** Opening Recorded information block **

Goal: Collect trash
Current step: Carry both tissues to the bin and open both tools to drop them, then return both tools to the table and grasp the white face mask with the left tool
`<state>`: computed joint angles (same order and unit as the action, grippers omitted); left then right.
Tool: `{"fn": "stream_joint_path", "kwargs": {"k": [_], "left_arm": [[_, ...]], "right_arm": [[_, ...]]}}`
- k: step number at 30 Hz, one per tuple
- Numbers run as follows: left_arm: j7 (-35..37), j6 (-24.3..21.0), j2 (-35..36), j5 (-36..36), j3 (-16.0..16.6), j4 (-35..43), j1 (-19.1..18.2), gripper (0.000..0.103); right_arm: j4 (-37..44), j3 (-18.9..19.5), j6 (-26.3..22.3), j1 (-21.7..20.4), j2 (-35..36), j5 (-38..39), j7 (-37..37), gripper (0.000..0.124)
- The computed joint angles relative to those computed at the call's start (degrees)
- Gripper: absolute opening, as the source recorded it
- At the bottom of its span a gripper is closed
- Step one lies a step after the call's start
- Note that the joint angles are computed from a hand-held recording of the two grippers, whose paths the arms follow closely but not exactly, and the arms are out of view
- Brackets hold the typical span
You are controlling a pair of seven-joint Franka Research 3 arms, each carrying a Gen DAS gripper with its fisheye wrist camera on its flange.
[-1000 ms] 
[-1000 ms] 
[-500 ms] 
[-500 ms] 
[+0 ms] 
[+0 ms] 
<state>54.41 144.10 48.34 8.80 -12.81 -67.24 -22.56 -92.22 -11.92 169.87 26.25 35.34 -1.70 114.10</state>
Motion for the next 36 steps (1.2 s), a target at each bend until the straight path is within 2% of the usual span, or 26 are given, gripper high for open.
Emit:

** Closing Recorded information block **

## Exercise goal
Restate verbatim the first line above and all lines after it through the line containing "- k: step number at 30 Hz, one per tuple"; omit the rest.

## Written answer
Goal: Collect trash
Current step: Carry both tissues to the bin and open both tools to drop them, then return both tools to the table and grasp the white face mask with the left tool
`<state>`: computed joint angles (same order and unit as the action, grippers omitted); left then right.
Tool: `{"fn": "stream_joint_path", "kwargs": {"k": [_], "left_arm": [[_, ...]], "right_arm": [[_, ...]]}}`
- k: step number at 30 Hz, one per tuple

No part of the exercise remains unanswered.